Navigating the Purchase Process
There are several important steps to take when buying a foreclosed property with a VA loan:
- Obtain VA Loan Pre-Approval: Get pre-approved for a VA loan to establish your budget and showcase your commitment as a buyer to sellers.
- Find a Foreclosure: Search for homes in pre- or post-foreclosure that meet your needs. The VA has a REO properties list that can be a useful resource.
- Use Professionals: Hire a real estate agent who has experience with VA loans and foreclosed properties. Also, have a good home inspector check out the property.
- Making an Offer: You can make an offer on a property. Be ready for little wiggle room to negotiate, as banks often price foreclosures competitively.
- Appraisal and MPR Compliance the VA will order an appraisal to confirm that the property meets MPRs and is appropriately valued. If the property does not adhere to MPRs, you must determine whether to make plans to complete any necessary repairs, or whether to walk away from the purchase.
- Closing Process: When all conditions are satisfied, you can go to closing, where you will complete the loan and take possession of the property.
Challenges and Considerations
Although buying a foreclosed home with a VA loan can be beneficial, there are some elements to be mindful of:
- Condition of property: Foreclosures may have remained unattended for a long time, resulting in mold, pests or even structural damage.
- As-Is Sales: Foreclosed property sellers, including the VA, will usually sell homes “as-is,” meaning they won’t make repairs or offer credits toward repairs.
- Competition: The list of foreclosed properties may attract many bids due to cash purchases and investors, creating a competitive bidding process.
- Long Timelines: Buying a repossessed home may also take longer as it might involve extra paperwork and negotiating with banks or government agencies.
Conclusion
Using a VA loan to finance a foreclosed home is a great option for eligible homebuyers looking for a path to homeownership with benefits like no down payment requirements and competitive interest rates.
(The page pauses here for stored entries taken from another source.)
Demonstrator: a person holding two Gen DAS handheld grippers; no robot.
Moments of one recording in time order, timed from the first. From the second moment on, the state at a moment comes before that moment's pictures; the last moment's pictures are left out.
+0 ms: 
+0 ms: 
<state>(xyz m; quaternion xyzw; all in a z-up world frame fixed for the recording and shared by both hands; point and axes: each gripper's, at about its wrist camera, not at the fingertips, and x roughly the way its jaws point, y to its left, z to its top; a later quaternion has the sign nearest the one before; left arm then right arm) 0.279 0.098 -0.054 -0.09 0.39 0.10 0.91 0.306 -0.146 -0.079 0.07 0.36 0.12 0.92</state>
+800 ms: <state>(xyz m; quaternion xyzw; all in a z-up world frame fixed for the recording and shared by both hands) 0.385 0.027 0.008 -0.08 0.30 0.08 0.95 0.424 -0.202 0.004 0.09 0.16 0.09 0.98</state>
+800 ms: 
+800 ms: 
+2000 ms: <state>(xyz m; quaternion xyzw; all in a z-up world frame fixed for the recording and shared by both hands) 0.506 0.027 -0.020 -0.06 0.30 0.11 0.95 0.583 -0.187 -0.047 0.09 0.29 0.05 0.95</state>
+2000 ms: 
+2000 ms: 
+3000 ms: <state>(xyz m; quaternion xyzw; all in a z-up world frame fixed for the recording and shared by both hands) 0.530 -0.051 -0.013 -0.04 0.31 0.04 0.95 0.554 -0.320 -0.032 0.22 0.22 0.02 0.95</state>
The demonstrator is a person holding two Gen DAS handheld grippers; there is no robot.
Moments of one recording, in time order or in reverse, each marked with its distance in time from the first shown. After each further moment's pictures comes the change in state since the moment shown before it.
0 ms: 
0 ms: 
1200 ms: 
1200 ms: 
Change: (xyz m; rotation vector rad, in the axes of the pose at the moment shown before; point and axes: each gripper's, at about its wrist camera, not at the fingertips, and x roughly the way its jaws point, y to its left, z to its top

Nonetheless, it’s important to know all of the ins and outs and take proper care because foreclosed houses have their own sets of challenges. If you do your due diligence by hiring experienced experts, performing proper inspections, and allowing for some repairs, you’ll likely have a smooth transaction. With the right real estate wisdom on how to work through the maze of foreclosures, the benefits of VA financing, and your knowledge of the sacrifices that veterans and active-duty service members make, you can uncover hidden wealth within the real estate market.